18:01 bsitzmann@deploy1001: Finished deploy [mobileapps/deploy@b6bff94]: Update mobileapps to 3c73ca3 (duration: 06m 06s)
18:00 otto@deploy1001: helmfile [EQIAD] Ran 'apply' command on namespace 'eventstreams' for release 'canary' .
17:58 otto@deploy1001: helmfile [EQIAD] Ran 'apply' command on namespace 'eventstreams' for release 'canary' .
17:56 ladsgroup@deploy1001: Synchronized php-1.35.0-wmf.23/languages/LanguageConverter.php: languages: Don't assume in LanguageConverter (T235360) (duration: 01m 07s)

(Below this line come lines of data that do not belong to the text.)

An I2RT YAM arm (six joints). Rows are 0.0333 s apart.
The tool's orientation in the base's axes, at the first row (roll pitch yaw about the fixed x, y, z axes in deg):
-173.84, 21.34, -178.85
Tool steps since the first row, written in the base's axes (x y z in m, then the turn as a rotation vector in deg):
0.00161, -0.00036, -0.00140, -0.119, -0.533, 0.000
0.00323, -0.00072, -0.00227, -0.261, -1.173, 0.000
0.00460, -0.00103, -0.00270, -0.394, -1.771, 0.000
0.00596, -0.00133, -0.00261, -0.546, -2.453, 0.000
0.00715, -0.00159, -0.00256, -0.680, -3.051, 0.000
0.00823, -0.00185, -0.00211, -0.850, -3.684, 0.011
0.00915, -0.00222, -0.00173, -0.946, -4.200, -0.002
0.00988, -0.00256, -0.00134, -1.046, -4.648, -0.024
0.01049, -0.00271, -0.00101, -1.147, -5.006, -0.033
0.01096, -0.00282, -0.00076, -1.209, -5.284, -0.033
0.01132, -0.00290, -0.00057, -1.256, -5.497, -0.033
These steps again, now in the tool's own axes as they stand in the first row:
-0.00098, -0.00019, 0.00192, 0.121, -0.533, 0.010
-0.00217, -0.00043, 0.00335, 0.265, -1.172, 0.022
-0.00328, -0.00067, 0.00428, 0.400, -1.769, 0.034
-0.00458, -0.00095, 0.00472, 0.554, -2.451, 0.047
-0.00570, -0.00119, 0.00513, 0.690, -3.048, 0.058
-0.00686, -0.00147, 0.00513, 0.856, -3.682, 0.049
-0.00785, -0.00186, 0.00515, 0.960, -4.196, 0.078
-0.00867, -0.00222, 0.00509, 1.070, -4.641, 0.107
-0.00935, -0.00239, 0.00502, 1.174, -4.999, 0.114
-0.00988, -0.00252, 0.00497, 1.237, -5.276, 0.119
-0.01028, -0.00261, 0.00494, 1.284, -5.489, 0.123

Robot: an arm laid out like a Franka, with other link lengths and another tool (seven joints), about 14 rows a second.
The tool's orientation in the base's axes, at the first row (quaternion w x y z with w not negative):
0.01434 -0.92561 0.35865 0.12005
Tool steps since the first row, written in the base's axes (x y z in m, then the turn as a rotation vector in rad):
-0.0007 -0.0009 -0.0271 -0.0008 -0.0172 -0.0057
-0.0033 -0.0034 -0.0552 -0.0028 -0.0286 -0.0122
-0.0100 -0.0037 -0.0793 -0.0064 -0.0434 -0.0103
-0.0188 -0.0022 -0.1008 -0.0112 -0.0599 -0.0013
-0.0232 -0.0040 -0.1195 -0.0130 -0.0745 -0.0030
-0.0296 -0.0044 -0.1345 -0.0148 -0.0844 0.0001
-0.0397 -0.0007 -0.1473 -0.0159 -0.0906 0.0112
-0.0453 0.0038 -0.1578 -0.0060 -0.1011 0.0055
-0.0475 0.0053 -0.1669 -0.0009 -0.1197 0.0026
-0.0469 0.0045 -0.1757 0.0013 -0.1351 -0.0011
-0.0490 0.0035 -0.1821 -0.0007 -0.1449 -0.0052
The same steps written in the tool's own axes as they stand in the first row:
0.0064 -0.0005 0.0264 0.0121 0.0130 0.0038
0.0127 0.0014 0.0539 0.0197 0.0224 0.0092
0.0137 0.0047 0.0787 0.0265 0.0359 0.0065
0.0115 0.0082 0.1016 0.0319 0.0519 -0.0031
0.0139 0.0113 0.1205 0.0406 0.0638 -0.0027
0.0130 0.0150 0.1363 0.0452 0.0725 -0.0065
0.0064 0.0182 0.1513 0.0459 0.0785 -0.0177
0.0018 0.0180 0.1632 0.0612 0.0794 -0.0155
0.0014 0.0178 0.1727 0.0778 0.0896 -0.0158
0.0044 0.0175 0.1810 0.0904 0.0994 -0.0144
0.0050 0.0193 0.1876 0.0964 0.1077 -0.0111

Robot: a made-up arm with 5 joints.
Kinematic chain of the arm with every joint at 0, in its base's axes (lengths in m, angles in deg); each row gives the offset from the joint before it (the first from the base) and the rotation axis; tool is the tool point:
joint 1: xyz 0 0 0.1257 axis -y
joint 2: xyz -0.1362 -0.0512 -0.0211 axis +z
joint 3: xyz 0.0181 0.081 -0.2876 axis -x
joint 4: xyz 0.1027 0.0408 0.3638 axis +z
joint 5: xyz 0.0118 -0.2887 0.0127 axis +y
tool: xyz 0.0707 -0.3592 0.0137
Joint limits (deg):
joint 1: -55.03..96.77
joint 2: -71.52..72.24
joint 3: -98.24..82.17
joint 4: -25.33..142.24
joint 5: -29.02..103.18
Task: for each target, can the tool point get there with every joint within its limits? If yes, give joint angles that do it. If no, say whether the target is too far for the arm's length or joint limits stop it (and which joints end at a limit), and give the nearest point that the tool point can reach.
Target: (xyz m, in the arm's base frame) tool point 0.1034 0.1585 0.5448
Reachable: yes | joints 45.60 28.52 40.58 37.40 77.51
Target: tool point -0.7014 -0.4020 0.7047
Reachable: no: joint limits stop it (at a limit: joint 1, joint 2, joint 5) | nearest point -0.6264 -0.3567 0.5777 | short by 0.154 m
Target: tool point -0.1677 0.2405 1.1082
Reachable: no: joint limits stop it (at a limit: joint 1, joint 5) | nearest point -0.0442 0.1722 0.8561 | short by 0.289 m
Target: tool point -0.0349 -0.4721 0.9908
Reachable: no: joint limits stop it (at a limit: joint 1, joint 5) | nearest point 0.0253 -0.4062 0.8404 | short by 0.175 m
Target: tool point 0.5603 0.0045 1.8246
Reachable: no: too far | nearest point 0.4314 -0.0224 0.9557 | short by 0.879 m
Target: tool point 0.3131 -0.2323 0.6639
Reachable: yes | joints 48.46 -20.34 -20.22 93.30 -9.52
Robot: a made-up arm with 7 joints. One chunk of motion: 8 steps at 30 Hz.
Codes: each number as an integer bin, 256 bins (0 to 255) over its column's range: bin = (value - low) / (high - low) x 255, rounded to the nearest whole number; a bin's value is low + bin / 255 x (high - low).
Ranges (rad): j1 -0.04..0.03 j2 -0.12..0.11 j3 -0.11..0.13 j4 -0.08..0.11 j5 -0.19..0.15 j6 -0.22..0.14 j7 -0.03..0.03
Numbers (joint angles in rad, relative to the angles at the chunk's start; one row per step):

17:55 bsitzmann@deploy1001: Started deploy [mobileapps/deploy@b6bff94]: Update mobileapps to 3c73ca3
17:55 otto@deploy1001: helmfile [EQIAD] Ran 'apply' command on namespace 'eventstreams' for release 'canary' .
17:53 dzahn@cumin1001: conftool action : set/pooled=no; selector: name=mw124[0-3].eqiad.wmnet
17:53 dzahn@cumin1001: conftool action : set/pooled=no; selector: name=mw123[89].eqiad.wmnet
17:52 Amir1: warming up cache for Q70M to Q80M for new term store on db1111, db1126, db1104, db1092 (T219123)
17:46 ladsgroup@deploy1001: Synchronized php-1.35.0-wmf.23/extensions/Wikibase/lib/includes/Store/Sql/Terms/DatabaseItemTermStoreWriter.php: Do not lock rows when there's no term returned (T247553 T246898) (duration: 01m 07s)
17:42 otto@deploy1001: helmfile [EQIAD] Ran 'apply' command on namespace 'eventstreams' for release 'canary' .
17:40 otto@deploy1001: helmfile [EQIAD] Ran 'apply' command on namespace 'eventstreams' for release 'canary' .
17:37 ejegg: updated payments-wiki from 86ce0361f9 to 72856949a1
17:30 bearND: mobileapps deploy failed on canary, rolled back
17:29 bsitzmann@deploy1001: Finished deploy [mobileapps/deploy@266e6da]: Update mobileapps to 6370784 (duration: 04m 00s)
17:25 bsitzmann@deploy1001: Started deploy [mobileapps/deploy@266e6da]: Update mobileapps to 6370784
17:24 elukey@deploy1001: Finished deploy [analytics/superset/deploy@3f3ddcb]: Upgrade PyHive to 0.6.2 (duration: 00m 43s)
17:24 elukey@deploy1001: Started deploy [analytics/superset/deploy@3f3ddcb]: Upgrade PyHive to 0.6.2
17:18 dzahn@cumin1001: conftool action : set/pooled=yes; selector: name=mw1280.eqiad.wmnet
17:17 dzahn@cumin1001: conftool action : set/pooled=no; selector: name=mw1280.eqiad.wmnet
17:10 jynus: purging some old rows on pc1010 on a screen to earn some time T247788

There's some wikibase activity, maybe they are using the restbase language converter endpoint?